> **ACTION ITEM**: Read the records beneath this task and copy every line that contains the string "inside".

> **Items from a dataset**:
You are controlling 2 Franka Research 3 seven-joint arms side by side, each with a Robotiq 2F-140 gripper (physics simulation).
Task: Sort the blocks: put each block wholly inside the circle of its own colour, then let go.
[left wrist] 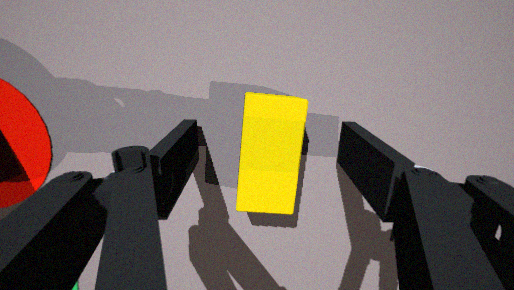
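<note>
A yellow block (272, 155) stands on the table in the middle of the left wrist view, its long side running up the view, with bare table around it. My left gripper (268, 141) is open, with one finger on each side of the yellow block and a gap on both sides. The red circle (37, 137) is partly in view at the left edge, with a dark patch over part of it; I cannot tell a red block there. The yellow circle does not show. My right gripper is not in view.
A small sliver of green (76, 287) shows at the bottom left, beside the left gripper's linkage. Grey shadows of the arm and gripper lie across the table around the yellow block.
</note>
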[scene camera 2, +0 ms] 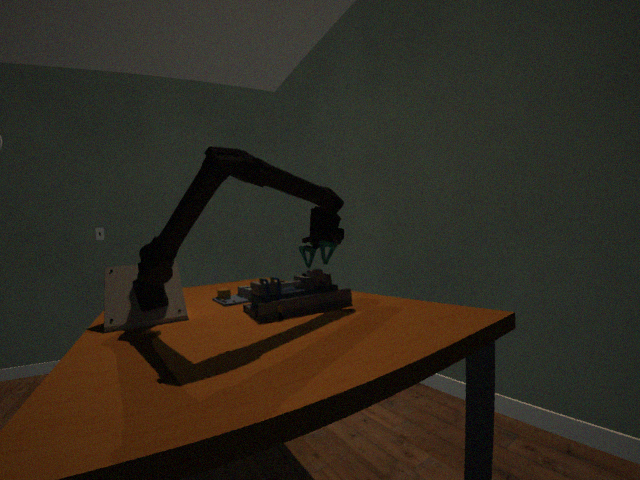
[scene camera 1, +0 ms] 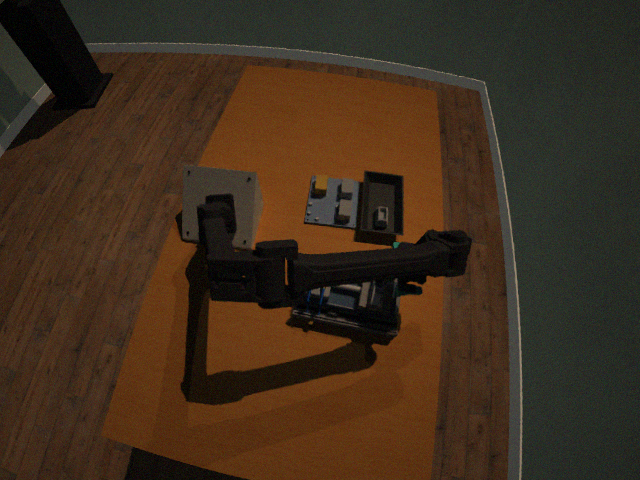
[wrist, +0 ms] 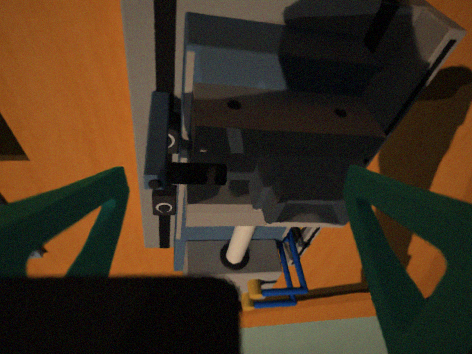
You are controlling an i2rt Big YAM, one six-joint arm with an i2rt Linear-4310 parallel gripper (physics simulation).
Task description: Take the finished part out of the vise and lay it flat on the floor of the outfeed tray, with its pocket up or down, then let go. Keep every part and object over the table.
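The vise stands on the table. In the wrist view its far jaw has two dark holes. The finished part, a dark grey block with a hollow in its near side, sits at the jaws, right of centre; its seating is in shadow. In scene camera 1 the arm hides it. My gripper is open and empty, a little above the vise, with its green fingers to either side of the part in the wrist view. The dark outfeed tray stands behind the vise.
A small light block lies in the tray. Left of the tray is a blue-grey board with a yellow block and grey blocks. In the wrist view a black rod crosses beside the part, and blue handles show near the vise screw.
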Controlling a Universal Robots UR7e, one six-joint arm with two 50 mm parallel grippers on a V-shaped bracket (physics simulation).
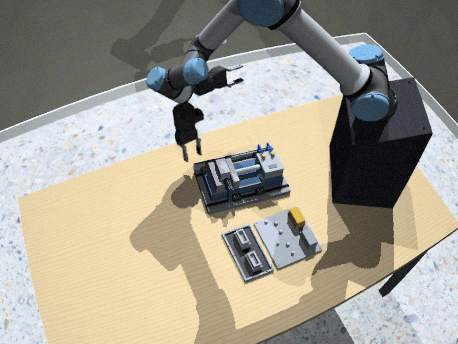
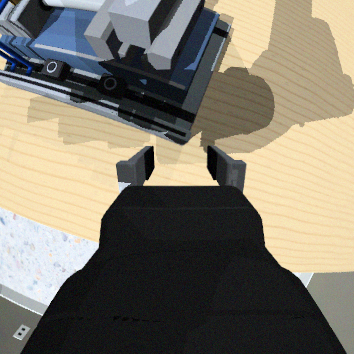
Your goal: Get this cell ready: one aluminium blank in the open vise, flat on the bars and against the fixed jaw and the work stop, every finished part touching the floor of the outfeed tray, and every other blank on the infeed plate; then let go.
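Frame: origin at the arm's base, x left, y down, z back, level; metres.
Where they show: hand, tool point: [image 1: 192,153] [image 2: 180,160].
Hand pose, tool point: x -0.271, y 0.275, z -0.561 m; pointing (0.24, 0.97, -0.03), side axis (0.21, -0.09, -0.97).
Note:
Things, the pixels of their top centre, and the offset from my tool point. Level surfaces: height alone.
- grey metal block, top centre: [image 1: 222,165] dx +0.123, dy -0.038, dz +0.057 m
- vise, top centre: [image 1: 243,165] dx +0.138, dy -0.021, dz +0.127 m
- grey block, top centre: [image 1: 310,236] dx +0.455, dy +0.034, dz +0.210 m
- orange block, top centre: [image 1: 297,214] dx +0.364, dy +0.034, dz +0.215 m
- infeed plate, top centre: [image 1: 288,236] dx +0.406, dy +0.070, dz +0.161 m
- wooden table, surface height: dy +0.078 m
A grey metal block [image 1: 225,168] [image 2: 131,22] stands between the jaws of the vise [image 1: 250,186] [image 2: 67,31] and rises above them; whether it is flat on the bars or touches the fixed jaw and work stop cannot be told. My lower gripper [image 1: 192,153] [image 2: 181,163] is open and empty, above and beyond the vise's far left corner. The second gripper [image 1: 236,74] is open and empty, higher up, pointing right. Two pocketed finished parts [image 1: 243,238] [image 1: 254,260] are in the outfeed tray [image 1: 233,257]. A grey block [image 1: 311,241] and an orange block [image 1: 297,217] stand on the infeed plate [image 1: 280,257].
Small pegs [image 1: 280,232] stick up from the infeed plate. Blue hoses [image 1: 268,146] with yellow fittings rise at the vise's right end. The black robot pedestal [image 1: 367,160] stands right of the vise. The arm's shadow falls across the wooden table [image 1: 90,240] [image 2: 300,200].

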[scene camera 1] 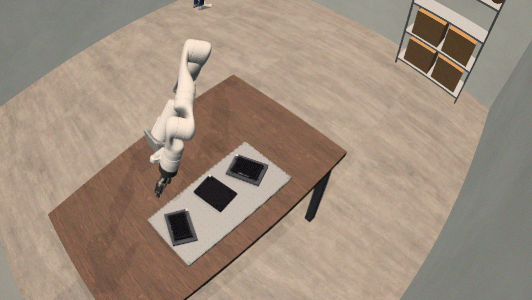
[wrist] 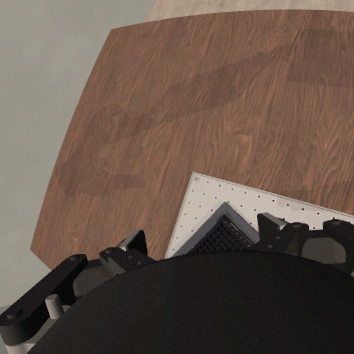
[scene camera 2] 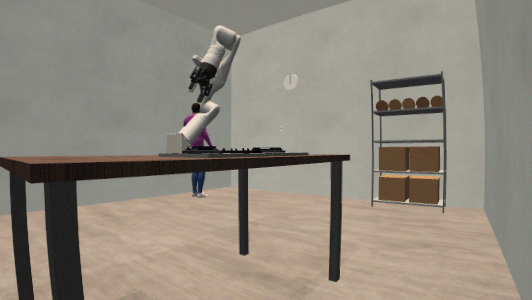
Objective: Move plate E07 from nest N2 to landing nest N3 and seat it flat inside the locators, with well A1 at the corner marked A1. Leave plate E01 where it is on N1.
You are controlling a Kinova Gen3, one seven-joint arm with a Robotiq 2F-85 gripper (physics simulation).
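Observation:
My gripper (scene camera 1: pixel 158 193) (scene camera 2: pixel 196 95) (wrist: pixel 200 234) is open and empty, high above the table, beside the board's left part in scene camera 1. A black well plate (scene camera 1: pixel 179 226) (wrist: pixel 224 239) sits in a grey nest (scene camera 1: pixel 191 242) (wrist: pixel 225 209) at the board's lower left in scene camera 1; part of it shows between the fingers in the wrist view. Another black well plate (scene camera 1: pixel 247 168) sits in a grey nest (scene camera 1: pixel 257 183) at the upper right. A flat black nest (scene camera 1: pixel 215 193) lies between them, with no wells visible. Plate and nest labels are too small to read.
The light perforated board (scene camera 1: pixel 225 221) (wrist: pixel 187 212) lies on the brown wooden table (scene camera 1: pixel 285 125) (scene camera 2: pixel 100 167) (wrist: pixel 200 75). In scene camera 2 the nests show as low dark shapes. A shelf rack (scene camera 2: pixel 443 125) and a person (scene camera 2: pixel 198 125) are away from the table.

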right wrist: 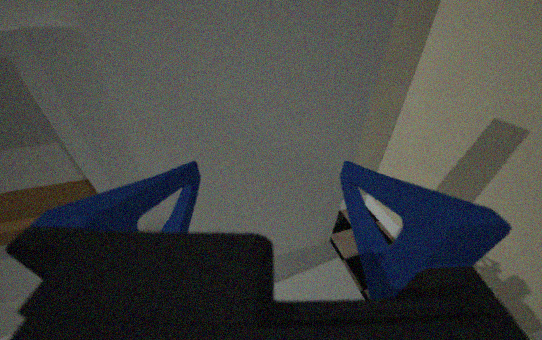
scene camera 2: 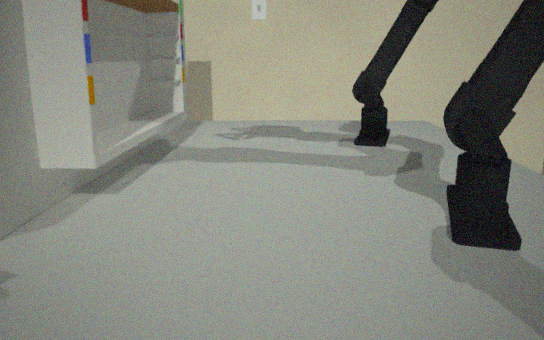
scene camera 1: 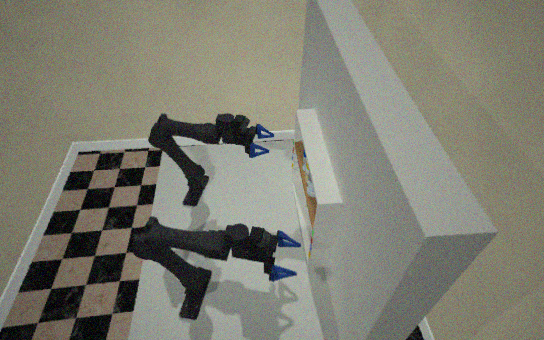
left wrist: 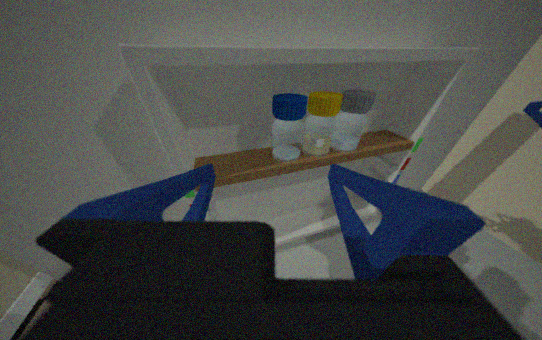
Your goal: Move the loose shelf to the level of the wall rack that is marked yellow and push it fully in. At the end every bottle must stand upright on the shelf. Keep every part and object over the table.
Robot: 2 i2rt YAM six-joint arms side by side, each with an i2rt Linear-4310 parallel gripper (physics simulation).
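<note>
The loose shelf (scene camera 1: 313,212) (scene camera 2: 150,4) (left wrist: 235,167) (right wrist: 45,197) is a brown board in the upper part of the white wall rack (scene camera 1: 320,155) (scene camera 2: 60,90) (left wrist: 300,55), near its green marks. The blue-capped bottle (left wrist: 287,125), yellow-capped bottle (left wrist: 322,122) and grey-capped bottle (left wrist: 354,120) stand upright on it. The rack's yellow mark (scene camera 2: 91,90) is below the blue one. My left gripper (scene camera 1: 271,142) (left wrist: 271,170) is open and empty in front of the shelf, apart from it. My right gripper (scene camera 1: 298,259) (right wrist: 270,169) is open and empty, beyond the shelf's lower end in scene camera 1.
The rack hangs on a big grey wall panel (scene camera 1: 380,125), above the white table top (scene camera 2: 250,240). A checkered area (scene camera 1: 95,245) lies behind the arms. In the left wrist view, a right gripper finger (left wrist: 536,112) shows at the right edge.
</note>
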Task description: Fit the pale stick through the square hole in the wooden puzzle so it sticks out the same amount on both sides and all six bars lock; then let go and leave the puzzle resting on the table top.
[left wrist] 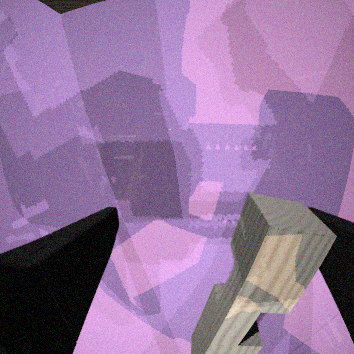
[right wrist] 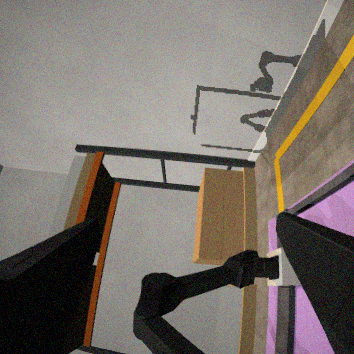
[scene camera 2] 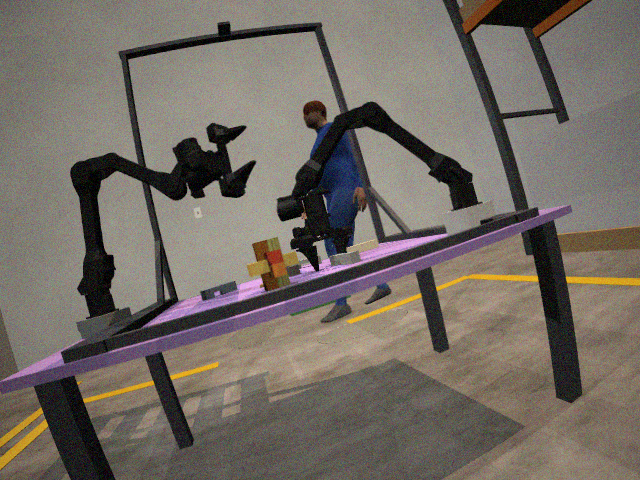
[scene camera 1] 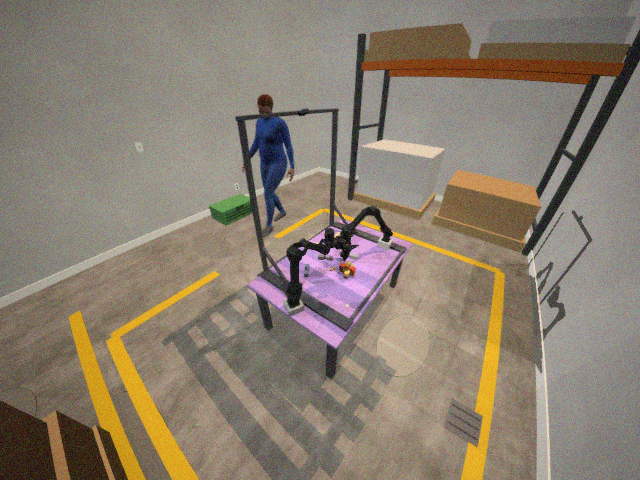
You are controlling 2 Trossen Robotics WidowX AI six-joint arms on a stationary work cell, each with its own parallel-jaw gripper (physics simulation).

> **REPLY TO THE TASK**:
Task: Sort the blocks: put each block wholly inside the circle of its own colour, then let go.
Objective: Move plate E07 from nest N2 to landing nest N3 and seat it flat inside the locators, with well A1 at the corner marked A1. Leave plate E01 where it is on N1.

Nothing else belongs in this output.